Given information ▸

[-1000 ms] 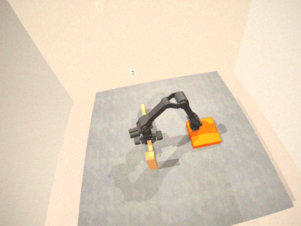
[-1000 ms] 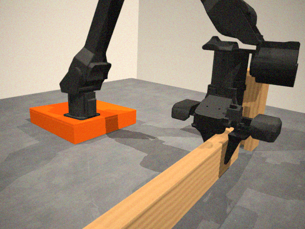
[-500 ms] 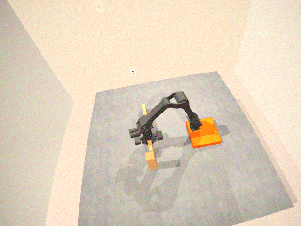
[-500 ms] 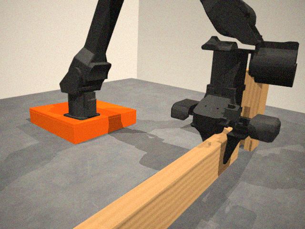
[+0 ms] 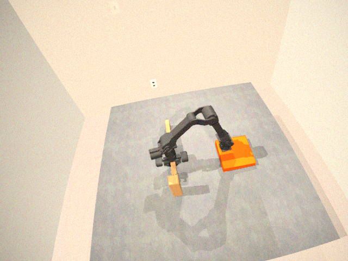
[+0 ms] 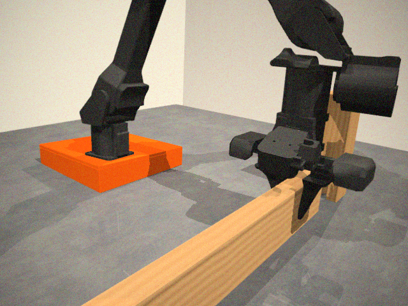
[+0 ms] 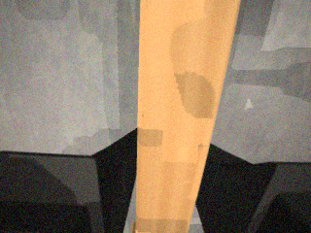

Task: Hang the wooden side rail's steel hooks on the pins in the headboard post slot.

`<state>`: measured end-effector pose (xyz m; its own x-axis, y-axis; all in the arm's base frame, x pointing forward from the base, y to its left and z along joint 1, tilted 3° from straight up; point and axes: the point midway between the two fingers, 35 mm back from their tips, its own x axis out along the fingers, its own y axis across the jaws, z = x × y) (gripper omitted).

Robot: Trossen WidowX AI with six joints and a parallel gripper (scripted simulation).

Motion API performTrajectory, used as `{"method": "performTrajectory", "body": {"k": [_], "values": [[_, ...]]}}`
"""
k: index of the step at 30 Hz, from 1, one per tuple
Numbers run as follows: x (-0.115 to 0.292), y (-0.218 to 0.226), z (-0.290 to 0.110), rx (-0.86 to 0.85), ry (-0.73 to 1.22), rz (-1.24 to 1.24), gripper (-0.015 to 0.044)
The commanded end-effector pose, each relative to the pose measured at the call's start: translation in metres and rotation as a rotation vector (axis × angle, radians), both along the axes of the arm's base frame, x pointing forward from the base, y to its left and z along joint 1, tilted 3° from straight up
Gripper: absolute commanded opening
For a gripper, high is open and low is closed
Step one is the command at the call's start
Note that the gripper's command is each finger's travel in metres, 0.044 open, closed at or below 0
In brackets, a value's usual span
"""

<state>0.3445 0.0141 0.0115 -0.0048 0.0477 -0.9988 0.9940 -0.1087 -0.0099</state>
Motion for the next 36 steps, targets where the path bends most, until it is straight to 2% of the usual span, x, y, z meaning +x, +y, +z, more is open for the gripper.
{"method": "performTrajectory", "body": {"k": [1, 36], "values": [[0.0008, -0.0003, 0.0021, 0.001, 0.0, -0.013, 0.0], [0.0008, -0.0006, 0.008, 0.0, 0.0, -0.013, 0.0]]}}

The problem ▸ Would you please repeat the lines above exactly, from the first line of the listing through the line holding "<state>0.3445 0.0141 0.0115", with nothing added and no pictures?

Written response ▸
[-1000 ms] 
[-1000 ms] 
[-500 ms] 
[-500 ms] 
[+0 ms] 
[+0 ms] 
[+0 ms] 

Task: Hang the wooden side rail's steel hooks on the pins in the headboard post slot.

`<state>`: measured end-effector pose (xyz m; its own x-axis, y-axis; all in the arm's base frame, x pointing forward from the base, y to its left and z along joint 1, tilted 3° from straight up; point and axes: the point midway between the two fingers, 35 mm back from their tips, its own x axis out along the fingers, its own y axis across the jaws, z = x × y) (gripper omitted).

Robot: Trossen WidowX AI with six joints and a parallel gripper (scripted simulation).

Motion API performTrajectory, used as `{"method": "performTrajectory", "body": {"k": [_], "values": [[_, ...]]}}`
"""
k: index of the step at 30 Hz, from 1, one per tuple
Numbers run as follows: x (-0.115 to 0.292), y (-0.218 to 0.226), z (-0.290 to 0.110), rx (-0.86 to 0.85), ry (-0.73 to 1.22), rz (-1.24 to 1.24), gripper (-0.015 to 0.044)
The commanded end-effector pose, each relative to the pose measured at the call's start: translation in metres and rotation as a rotation vector (axis × angle, radians), both along the axes of the arm's base frame, x pointing forward from the base, y to its left and z along joint 1, tilted 3° from straight up
Gripper: absolute commanded opening
For a gripper, high is open and low is closed
Step one is the command at the call's start
Note that the gripper's command is each finger's travel in metres, 0.044 open, closed at or below 0
In brackets, a value's usual span
"""

<state>0.3445 0.0141 0.0115 -0.0048 0.0477 -0.9988 0.9940 -0.1087 -0.0099</state>

With this, the exercise has been completed.